"Nous avons trouvé 29 substances préoccupantes dans les produits solaires"

L'association WECF France a dénombré 29 substances qu'elle juge problématiques dans les produits solaires pour enfants. Elle appelle à l’interdiction des substances "extrêmement préoccupantes" (perturbateurs endocriniens, nanoparticules et substances parfumantes établies comme allergènes par contact).

Pour prévenir les cancers de la peau, l'application d'une crème solaire s'impose avant une exposition au soleil. © AFP

Pour en parler, Elisabeth Ruffinengo, responsable plaidoyer santé-environnement de l'association WECF France et Isabelle Rousseau, dermatologue et membre du bureau du Syndicat national des dermatologues-vénérologues, étaient les invitées d'Arthur de Laborde le 5 août 2020 dans "Sud Radio Midi", à retrouver du lundi au vendredi à 12h10.

 

"On veut faire évoluer la réglementation pour encore mieux se protéger"

"Nous avons acheté différents produits solaires pour enfants. Parmi eux, 71 contenaient des ingrédients préoccupants, au nombre de 29, dont 10 qui nous inquiètent particulièrement et que nous avons classés extrêmement préoccupants. Ce sont des substances qui ont des propriétés de perturbation endocrinienne, de perturbation du système hormonal. Il y a aussi des substances qui sont préoccupantes pour les environnements aquatiques ou cancérogènes comme le dioxyde de titane nanoparticulaire. Il va y avoir des effets graves sur la santé à long terme si les enfants sont exposés.
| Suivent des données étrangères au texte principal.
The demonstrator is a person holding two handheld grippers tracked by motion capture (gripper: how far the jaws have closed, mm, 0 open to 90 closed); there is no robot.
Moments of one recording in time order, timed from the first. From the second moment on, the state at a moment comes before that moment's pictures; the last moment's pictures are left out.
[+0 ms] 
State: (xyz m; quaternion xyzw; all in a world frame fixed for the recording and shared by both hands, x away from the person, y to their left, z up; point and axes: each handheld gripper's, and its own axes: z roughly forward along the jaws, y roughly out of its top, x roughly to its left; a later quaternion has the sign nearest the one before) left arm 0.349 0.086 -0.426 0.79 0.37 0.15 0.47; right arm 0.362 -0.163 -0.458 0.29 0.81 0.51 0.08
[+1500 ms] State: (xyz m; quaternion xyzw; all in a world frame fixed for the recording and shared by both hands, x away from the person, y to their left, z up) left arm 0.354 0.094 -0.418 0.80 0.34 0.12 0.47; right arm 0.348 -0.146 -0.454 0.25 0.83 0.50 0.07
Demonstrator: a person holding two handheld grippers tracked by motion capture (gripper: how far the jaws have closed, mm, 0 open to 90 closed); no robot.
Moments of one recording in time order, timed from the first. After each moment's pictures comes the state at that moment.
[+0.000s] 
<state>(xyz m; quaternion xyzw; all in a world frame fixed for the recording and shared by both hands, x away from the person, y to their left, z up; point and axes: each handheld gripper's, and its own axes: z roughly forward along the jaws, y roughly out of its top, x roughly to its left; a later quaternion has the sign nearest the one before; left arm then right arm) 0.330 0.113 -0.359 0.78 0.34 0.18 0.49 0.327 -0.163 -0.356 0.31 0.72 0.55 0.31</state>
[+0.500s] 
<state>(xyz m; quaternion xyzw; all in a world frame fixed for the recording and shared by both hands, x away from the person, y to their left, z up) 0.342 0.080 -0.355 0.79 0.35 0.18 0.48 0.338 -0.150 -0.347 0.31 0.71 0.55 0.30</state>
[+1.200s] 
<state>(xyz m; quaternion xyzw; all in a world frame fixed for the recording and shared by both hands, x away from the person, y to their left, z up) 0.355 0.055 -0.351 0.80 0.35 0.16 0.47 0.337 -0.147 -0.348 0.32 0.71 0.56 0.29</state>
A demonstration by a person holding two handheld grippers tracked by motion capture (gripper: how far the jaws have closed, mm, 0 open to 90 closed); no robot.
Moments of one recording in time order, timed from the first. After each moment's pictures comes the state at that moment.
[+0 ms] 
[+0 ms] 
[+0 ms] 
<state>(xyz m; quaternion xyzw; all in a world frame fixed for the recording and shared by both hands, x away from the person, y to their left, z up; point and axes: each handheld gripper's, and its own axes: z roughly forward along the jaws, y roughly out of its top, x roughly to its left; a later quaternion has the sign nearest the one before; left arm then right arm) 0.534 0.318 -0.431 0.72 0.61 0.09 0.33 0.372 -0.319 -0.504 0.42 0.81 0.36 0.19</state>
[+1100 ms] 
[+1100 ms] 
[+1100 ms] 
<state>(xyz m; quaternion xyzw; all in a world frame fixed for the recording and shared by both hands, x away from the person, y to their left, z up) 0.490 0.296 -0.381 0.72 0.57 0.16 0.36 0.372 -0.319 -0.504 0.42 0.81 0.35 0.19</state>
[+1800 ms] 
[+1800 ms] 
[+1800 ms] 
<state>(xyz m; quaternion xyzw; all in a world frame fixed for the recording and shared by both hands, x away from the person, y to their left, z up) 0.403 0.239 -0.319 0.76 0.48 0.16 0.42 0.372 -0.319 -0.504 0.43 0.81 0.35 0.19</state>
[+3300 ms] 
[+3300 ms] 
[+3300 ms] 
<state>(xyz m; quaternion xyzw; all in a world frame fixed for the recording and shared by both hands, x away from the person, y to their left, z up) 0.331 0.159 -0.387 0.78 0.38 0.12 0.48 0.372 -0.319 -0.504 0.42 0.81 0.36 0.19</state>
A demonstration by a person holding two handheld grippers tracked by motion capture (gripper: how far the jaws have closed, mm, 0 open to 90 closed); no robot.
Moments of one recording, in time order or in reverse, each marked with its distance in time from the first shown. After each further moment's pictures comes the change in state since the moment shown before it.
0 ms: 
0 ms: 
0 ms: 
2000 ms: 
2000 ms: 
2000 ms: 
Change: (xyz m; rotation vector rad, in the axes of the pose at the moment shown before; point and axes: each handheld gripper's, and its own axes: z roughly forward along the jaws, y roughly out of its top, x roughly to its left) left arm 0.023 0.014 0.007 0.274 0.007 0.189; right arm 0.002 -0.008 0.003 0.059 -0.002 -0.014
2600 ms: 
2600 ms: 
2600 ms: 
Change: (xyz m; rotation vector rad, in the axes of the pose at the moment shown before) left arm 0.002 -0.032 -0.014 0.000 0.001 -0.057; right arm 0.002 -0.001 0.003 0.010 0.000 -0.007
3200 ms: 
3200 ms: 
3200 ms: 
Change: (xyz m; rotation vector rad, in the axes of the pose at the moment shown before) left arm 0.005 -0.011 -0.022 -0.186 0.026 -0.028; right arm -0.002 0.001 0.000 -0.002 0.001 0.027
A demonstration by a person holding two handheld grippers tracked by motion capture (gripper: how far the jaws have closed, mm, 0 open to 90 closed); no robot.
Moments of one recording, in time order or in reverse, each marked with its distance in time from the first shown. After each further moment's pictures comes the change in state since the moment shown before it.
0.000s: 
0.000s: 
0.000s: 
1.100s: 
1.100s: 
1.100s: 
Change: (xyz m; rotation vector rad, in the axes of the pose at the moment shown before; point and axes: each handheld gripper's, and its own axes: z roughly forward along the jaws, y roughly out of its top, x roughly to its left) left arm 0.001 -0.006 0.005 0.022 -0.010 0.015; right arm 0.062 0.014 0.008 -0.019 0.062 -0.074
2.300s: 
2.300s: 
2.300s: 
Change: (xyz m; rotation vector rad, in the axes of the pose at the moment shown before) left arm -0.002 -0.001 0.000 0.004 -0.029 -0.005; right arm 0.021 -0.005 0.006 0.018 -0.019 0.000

Les perturbateurs endocriniens ne sont actuellement pas réglementés dans les produits solaires. La Commission européenne le sait d’ailleurs, puisqu’elle en a identifié 28. Certains d’entre eux ont été désignés comme prioritaires, c’est-à-dire qu’ils seront réglementés très prochainement. On veut accélérer le mouvement, faire évoluer la réglementation pour encore mieux se protéger", a déclaré Elisabeth Ruffinengo, responsable plaidoyer santé-environnement de l’association WECF France.

"Le danger, c’est surtout d’exposer des enfants au soleil sans crème"

Isabelle Rousseau, dermatologue et membre du bureau du Syndicat national des dermatologues-vénérologues, n’est pas du même avis. "Une crème cosmétique, c’est quelque chose qui reste à la surface de la peau, qui ne rentre pas dans la peau (sauf si la peau est abîmée). La législation européenne sur les cosmétiques est la plus stricte au monde. Des perturbateurs endocriniens, il n’y en a plus aujourd’hui dans les crèmes solaires. Les nanoparticules, c’est noté sur les tubes. Je pense qu’il faut arrêter un petit peu ça.

Le danger, c’est surtout que les enfants qu’on expose au soleil sans crème développent des cancers de la peau plus tard. Les enfants, surtout les jeunes enfants, on ne les expose pas au soleil. On les sort le matin et en fin de journée uniquement et on leur met un T-shirt et un chapeau."